**Your objective**
Please print every record below exactly as it appears.

===============

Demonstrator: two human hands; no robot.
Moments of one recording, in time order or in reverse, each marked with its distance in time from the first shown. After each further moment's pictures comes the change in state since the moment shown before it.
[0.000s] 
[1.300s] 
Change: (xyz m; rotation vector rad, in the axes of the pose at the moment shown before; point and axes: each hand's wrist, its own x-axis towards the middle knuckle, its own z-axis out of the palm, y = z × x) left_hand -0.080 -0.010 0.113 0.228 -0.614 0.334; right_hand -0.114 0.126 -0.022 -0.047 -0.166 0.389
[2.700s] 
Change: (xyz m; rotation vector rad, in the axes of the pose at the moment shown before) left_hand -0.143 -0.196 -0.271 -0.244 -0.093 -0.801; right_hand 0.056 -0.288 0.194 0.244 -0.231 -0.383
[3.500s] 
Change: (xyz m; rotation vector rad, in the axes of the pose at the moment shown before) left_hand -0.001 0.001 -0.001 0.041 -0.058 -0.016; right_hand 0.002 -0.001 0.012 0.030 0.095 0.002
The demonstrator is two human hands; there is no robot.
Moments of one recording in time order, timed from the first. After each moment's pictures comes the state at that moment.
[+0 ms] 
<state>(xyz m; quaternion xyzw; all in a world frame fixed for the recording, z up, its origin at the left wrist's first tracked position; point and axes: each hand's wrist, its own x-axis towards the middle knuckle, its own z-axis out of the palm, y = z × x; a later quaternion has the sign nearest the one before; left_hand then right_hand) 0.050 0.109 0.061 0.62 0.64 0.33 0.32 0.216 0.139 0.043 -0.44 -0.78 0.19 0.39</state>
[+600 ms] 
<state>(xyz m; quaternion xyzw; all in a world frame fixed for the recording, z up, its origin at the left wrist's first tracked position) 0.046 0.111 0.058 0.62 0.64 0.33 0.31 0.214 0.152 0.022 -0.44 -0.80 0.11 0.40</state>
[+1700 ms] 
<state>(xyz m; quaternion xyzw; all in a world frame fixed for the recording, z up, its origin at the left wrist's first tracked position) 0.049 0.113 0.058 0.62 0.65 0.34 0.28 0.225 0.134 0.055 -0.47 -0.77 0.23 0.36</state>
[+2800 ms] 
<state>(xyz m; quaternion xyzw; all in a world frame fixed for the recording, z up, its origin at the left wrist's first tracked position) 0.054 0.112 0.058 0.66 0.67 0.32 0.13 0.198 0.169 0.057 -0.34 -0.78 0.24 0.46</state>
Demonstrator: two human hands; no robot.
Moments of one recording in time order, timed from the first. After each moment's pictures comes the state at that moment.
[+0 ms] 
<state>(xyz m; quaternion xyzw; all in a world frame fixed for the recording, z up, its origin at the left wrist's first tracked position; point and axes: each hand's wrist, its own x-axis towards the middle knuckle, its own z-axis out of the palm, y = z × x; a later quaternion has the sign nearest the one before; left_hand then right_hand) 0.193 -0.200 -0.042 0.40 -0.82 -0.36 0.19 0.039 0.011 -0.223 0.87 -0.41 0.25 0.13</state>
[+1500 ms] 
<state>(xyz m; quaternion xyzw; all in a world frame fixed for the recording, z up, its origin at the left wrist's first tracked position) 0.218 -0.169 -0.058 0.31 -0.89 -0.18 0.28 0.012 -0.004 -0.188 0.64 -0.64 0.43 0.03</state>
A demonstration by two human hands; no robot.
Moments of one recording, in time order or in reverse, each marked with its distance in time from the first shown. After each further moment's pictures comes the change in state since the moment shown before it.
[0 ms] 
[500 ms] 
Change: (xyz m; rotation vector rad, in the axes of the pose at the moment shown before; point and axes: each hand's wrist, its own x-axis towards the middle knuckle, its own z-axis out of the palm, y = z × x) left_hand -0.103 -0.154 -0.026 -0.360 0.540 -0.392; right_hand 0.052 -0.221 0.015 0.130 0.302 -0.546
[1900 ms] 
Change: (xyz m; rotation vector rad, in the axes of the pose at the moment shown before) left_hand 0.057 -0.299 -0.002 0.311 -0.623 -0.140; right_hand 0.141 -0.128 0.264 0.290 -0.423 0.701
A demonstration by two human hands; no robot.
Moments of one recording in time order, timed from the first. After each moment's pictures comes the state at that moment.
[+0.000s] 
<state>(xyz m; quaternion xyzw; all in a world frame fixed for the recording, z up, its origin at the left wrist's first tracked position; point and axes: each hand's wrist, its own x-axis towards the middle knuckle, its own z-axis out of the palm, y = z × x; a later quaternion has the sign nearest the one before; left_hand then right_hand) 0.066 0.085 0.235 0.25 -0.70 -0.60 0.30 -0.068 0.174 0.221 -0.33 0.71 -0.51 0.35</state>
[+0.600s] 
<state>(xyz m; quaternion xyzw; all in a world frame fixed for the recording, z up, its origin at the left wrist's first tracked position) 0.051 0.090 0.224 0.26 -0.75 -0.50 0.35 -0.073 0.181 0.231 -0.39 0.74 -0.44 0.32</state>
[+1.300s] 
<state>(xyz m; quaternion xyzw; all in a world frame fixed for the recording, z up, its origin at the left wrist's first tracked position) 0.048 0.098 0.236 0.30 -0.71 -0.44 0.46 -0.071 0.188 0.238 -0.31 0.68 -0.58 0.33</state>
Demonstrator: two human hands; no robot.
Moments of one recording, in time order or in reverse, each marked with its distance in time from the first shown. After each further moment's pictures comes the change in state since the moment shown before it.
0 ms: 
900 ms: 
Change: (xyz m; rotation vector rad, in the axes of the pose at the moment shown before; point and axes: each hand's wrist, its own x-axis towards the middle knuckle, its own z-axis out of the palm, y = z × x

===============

**Task output**
Demonstrator: two human hands; no robot.
Moments of one recording, in time order or in reverse, each marked with its distance in time from the first shown. After each further moment's pictures comes the change in state since the moment shown before it.
[0.000s] 
[1.300s] 
Change: (xyz m; rotation vector rad, in the axes of the pose at the moment shown before; point and axes: each hand's wrist, its own x-axis towards the middle knuckle, its own z-axis out of the palm, y = z × x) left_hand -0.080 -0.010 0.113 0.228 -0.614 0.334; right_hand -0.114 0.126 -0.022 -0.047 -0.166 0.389
[2.700s] 
Change: (xyz m; rotation vector rad, in the axes of the pose at the moment shown before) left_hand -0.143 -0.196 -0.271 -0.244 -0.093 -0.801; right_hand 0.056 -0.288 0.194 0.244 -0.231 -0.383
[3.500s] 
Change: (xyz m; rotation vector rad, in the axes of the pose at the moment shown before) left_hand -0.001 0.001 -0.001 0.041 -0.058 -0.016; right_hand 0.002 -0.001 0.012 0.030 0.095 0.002
The demonstrator is two human hands; there is no robot.
Moments of one recording in time order, timed from the first. After each moment's pictures comes the state at that moment.
[+0 ms] 
<state>(xyz m; quaternion xyzw; all in a world frame fixed for the recording, z up, its origin at the left wrist's first tracked position; point and axes: each hand's wrist, its own x-axis towards the middle knuckle, its own z-axis out of the palm, y = z × x; a later quaternion has the sign nearest the one before; left_hand then right_hand) 0.050 0.109 0.061 0.62 0.64 0.33 0.32 0.216 0.139 0.043 -0.44 -0.78 0.19 0.39</state>
[+600 ms] 
<state>(xyz m; quaternion xyzw; all in a world frame fixed for the recording, z up, its origin at the left wrist's first tracked position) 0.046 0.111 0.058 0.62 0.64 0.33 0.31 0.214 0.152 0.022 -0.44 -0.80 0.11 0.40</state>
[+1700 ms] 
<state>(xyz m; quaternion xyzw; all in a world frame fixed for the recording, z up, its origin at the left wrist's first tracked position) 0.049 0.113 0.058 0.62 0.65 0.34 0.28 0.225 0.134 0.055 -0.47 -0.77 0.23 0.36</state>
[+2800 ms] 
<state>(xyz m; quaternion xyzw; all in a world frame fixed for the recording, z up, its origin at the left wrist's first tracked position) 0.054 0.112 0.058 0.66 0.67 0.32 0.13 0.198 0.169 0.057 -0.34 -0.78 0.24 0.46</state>
Demonstrator: two human hands; no robot.
Moments of one recording in time order, timed from the first. After each moment's pictures comes the state at that moment.
[+0 ms] 
<state>(xyz m; quaternion xyzw; all in a world frame fixed for the recording, z up, its origin at the left wrist's first tracked position; point and axes: each hand's wrist, its own x-axis towards the middle knuckle, its own z-axis out of the palm, y = z × x; a later quaternion has the sign nearest the one before; left_hand then right_hand) 0.193 -0.200 -0.042 0.40 -0.82 -0.36 0.19 0.039 0.011 -0.223 0.87 -0.41 0.25 0.13</state>
[+1500 ms] 
<state>(xyz m; quaternion xyzw; all in a world frame fixed for the recording, z up, its origin at the left wrist's first tracked position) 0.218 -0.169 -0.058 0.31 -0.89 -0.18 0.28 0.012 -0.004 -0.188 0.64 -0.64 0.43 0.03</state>
A demonstration by two human hands; no robot.
Moments of one recording, in time order or in reverse, each marked with its distance in time from the first shown. After each further moment's pictures comes the change in state since the moment shown before it.
[0 ms] 
[500 ms] 
Change: (xyz m; rotation vector rad, in the axes of the pose at the moment shown before; point and axes: each hand's wrist, its own x-axis towards the middle knuckle, its own z-axis out of the palm, y = z × x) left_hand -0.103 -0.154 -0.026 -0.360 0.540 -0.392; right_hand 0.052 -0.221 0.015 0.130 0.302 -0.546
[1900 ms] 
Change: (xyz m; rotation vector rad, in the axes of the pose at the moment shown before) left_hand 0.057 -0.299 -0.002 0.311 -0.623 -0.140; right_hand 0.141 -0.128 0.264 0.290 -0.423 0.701
A demonstration by two human hands; no robot.
Moments of one recording in time order, timed from the first. After each moment's pictures comes the state at that moment.
[+0.000s] 
<state>(xyz m; quaternion xyzw; all in a world frame fixed for the recording, z up, its origin at the left wrist's first tracked position; point and axes: each hand's wrist, its own x-axis towards the middle knuckle, its own z-axis out of the palm, y = z × x; a later quaternion has the sign nearest the one before; left_hand then right_hand) 0.066 0.085 0.235 0.25 -0.70 -0.60 0.30 -0.068 0.174 0.221 -0.33 0.71 -0.51 0.35</state>
[+0.600s] 
<state>(xyz m; quaternion xyzw; all in a world frame fixed for the recording, z up, its origin at the left wrist's first tracked position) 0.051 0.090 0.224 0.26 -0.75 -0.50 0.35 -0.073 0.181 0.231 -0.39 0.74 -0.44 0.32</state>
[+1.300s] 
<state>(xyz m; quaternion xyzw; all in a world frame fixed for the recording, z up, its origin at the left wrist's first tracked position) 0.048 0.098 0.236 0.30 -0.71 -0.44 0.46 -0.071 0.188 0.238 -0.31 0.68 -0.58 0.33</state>
Demonstrator: two human hands; no robot.
Moments of one recording, in time order or in reverse, each marked with its distance in time from the first shown. After each further moment's pictures comes the change in state since the moment shown before it.
0 ms: 
900 ms: 
Change: (xyz m; rotation vector rad, in the axes of the pose at the moment shown before; point and axes: each hand's wrist, its own x-axis towards the middle knuckle, its own z-axis out of the palm, y = z × x

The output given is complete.